> [Task requirements] An exact copy of every entry is needed, with no images.

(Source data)
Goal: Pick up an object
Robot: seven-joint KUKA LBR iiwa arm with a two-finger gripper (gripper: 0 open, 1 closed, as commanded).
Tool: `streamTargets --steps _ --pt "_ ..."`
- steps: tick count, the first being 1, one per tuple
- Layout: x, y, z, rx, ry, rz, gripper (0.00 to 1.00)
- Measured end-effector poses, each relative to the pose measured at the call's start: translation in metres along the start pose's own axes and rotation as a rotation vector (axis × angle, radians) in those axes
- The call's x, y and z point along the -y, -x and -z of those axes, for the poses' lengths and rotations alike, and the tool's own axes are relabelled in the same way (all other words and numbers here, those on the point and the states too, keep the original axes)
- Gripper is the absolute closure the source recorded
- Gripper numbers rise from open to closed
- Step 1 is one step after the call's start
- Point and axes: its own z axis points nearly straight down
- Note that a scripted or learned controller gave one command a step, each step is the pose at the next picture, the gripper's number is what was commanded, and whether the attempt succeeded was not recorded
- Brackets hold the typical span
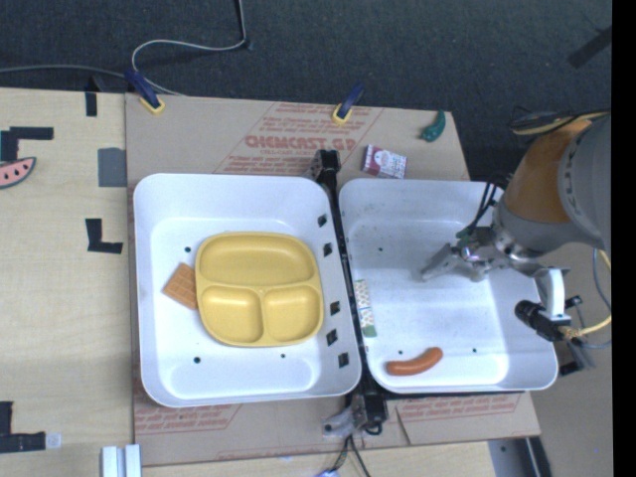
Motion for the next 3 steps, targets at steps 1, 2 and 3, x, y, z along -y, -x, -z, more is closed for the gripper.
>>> streamTargets --steps 1,2,3 --pt "-0.001 0.001 0.011 0.004 0.005 0.000 1.00" --pt "-0.001 0.000 0.020 0.003 0.004 0.001 1.00" --pt "-0.001 0.000 0.029 0.002 0.003 0.001 1.00"
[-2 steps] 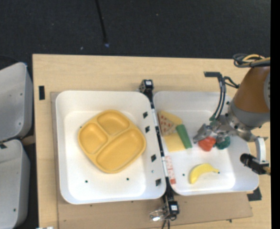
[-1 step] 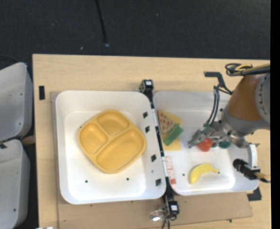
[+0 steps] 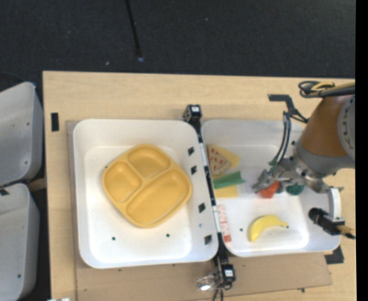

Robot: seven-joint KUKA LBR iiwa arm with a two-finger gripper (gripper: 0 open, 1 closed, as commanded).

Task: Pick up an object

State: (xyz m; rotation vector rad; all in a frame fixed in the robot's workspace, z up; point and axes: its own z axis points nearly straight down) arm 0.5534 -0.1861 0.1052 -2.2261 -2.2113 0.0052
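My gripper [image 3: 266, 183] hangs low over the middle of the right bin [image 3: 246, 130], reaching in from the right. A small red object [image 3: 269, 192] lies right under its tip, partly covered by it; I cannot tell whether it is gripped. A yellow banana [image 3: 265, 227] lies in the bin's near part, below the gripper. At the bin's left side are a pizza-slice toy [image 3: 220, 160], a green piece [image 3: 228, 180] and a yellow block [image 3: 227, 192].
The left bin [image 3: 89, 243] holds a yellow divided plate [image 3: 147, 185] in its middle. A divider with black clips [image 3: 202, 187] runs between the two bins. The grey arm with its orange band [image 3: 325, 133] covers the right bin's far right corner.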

> [Answer to this task]
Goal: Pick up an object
Robot: seven-joint KUKA LBR iiwa arm with a two-finger gripper (gripper: 0 open, 1 closed, as commanded).
Tool: `streamTargets --steps _ --pt "_ ..."`
- steps: tick count, the first being 1, one per tuple
- Layout: x, y, z, rx, ry, rz, gripper (0.00 to 1.00)
- Measured end-effector poses, each relative to the pose measured at the call's start: translation in metres along the start pose's own axes and rotation as a rotation vector (axis × angle, radians) in those axes
- The call's x, y and z point along the -y, -x and -z of those axes, for the poses' lengths and rotations alike, and the tool's own axes are relabelled in the same way (all other words and numbers here, those on the point and the states too, keep the original axes)
- Gripper is the absolute closure the source recorded
- Gripper numbers rise from open to closed
- Step 1 is one step after the call's start
- Point and axes: its own z axis points nearly straight down
- Note that a scripted or learned controller gave one command a step, each step is the pose at the next picture, the gripper's number is what was commanded, and whether the attempt succeeded was not recorded
- Brackets hold the typical span
Motion for the next 3 steps, targets at steps 1, 2 and 3, x, y, z along -y, -x, -z, more is closed for the gripper.
>>> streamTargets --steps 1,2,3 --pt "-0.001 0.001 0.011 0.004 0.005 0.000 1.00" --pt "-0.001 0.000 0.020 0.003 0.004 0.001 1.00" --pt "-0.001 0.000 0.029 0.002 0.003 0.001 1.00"
[-2 steps] 
[-1 step] 
[+0 steps] 

Robot: seven-joint KUKA LBR iiwa arm with a two-finger gripper (gripper: 0 open, 1 closed, as commanded).

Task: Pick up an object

State: (xyz m; rotation vector rad; all in a frame fixed in the robot's workspace, z up; point and axes: its own z axis points nearly straight down) arm 0.5534 -0.1861 0.1052 -2.2261 -2.2113 0.0052
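My gripper [image 3: 266, 183] hangs low over the middle of the right bin [image 3: 246, 130], reaching in from the right. A small red object [image 3: 269, 192] lies right under its tip, partly covered by it; I cannot tell whether it is gripped. A yellow banana [image 3: 265, 227] lies in the bin's near part, below the gripper. At the bin's left side are a pizza-slice toy [image 3: 220, 160], a green piece [image 3: 228, 180] and a yellow block [image 3: 227, 192].
The left bin [image 3: 89, 243] holds a yellow divided plate [image 3: 147, 185] in its middle. A divider with black clips [image 3: 202, 187] runs between the two bins. The grey arm with its orange band [image 3: 325, 133] covers the right bin's far right corner.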

At this stage, the exercise is finished.